◆ **Aim of the task**:
Give back the entire listing verbatim.

Start of Given material

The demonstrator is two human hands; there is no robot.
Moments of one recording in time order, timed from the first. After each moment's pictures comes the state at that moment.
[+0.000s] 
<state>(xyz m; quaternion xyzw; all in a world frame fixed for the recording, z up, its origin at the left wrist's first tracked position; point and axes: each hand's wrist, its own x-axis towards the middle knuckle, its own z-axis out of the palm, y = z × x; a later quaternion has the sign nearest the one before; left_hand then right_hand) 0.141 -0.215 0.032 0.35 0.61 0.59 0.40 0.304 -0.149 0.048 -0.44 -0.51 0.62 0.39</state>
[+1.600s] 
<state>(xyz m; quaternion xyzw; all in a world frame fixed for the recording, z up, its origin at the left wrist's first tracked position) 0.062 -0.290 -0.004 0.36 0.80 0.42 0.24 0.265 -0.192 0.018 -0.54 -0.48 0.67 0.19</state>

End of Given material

◆ **Written answer**:
The demonstrator is two human hands; there is no robot.
Moments of one recording in time order, timed from the first. After each moment's pictures comes the state at that moment.
[+0.000s] 
<state>(xyz m; quaternion xyzw; all in a world frame fixed for the recording, z up, its origin at the left wrist's first tracked position; point and axes: each hand's wrist, its own x-axis towards the middle knuckle, its own z-axis out of the palm, y = z × x; a later quaternion has the sign nearest the one before; left_hand then right_hand) 0.141 -0.215 0.032 0.35 0.61 0.59 0.40 0.304 -0.149 0.048 -0.44 -0.51 0.62 0.39</state>
[+1.600s] 
<state>(xyz m; quaternion xyzw; all in a world frame fixed for the recording, z up, its origin at the left wrist's first tracked position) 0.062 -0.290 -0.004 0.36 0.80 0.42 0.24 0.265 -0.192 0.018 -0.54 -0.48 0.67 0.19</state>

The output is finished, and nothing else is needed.